## Task goal
Report each line of the listing that carries the word "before".

## Input data
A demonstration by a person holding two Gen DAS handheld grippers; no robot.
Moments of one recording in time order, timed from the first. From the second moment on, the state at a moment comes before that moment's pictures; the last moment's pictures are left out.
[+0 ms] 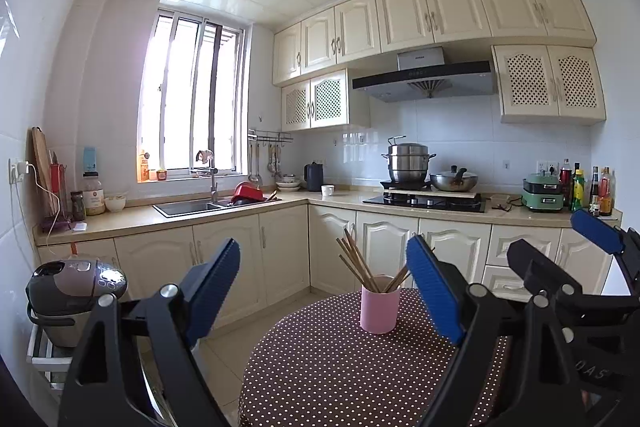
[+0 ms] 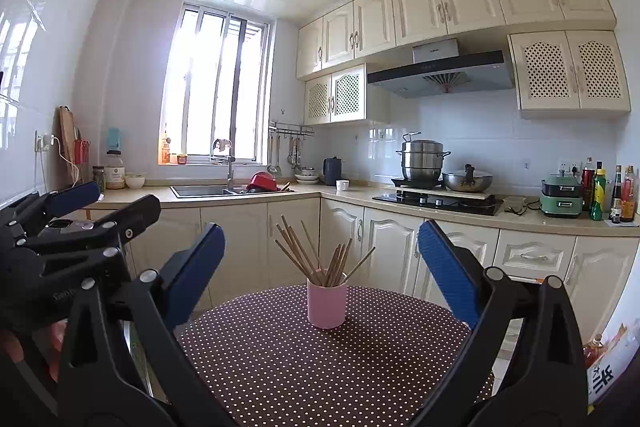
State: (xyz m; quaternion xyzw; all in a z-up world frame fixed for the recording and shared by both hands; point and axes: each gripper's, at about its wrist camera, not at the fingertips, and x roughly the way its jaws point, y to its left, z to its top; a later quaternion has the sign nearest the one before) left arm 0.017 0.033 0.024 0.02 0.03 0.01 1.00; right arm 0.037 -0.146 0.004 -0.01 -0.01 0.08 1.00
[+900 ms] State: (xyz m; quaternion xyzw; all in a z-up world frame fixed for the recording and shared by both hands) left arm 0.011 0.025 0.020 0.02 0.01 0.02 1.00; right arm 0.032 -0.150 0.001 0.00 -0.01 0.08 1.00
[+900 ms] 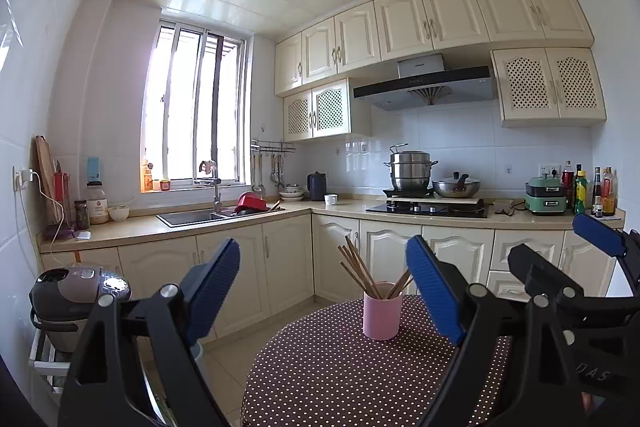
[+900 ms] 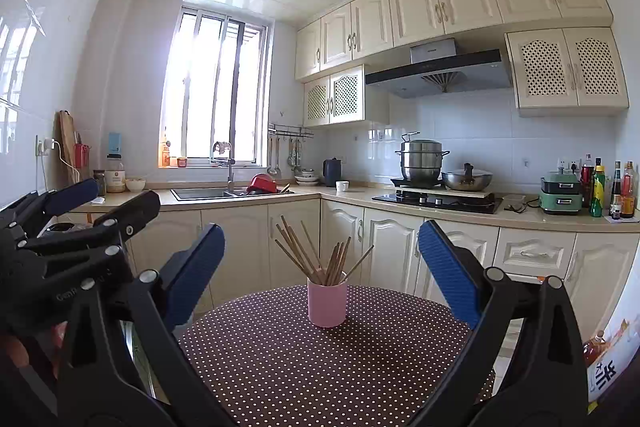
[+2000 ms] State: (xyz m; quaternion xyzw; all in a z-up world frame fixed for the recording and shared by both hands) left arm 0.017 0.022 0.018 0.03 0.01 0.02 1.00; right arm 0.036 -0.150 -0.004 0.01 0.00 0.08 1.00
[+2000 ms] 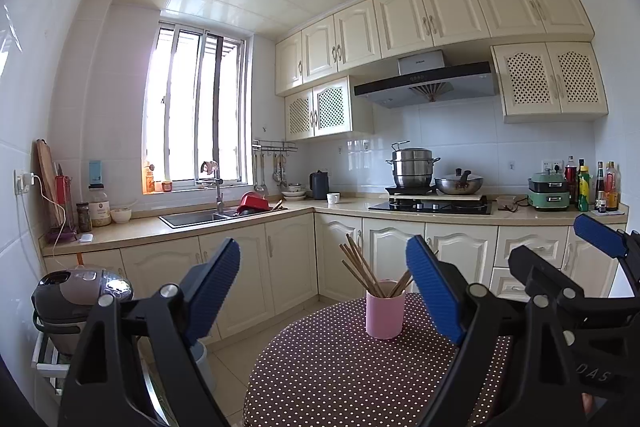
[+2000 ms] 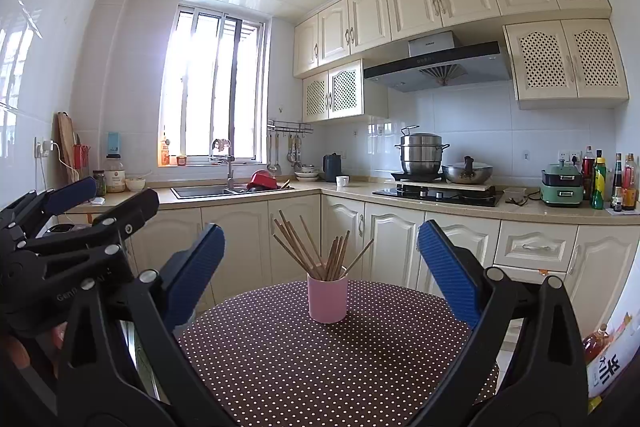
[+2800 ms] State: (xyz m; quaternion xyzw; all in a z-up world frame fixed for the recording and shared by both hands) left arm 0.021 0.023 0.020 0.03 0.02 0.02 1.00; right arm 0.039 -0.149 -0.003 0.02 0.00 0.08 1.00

## Problem solution
Moments of one recording in time order, timed from the first. From the second moment on, the state at a moment comes before that moment's pictures; the last moment's pictures are left out.
State: (xyz m; quaternion xyzw; all in a z-up world frame fixed for the recording and shared by both hands; point and axes: each gripper's, at about its wrist camera, not at the fingertips, and x roughly the way its jaws point, y to its left, z to its top; a later quaternion has the sign nearest the one before) left arm 0.017 0.033 0.024 0.02 0.03 0.01 1.00; right arm 0.037 -0.146 0.004 -0.01 -0.01 0.08 1.00

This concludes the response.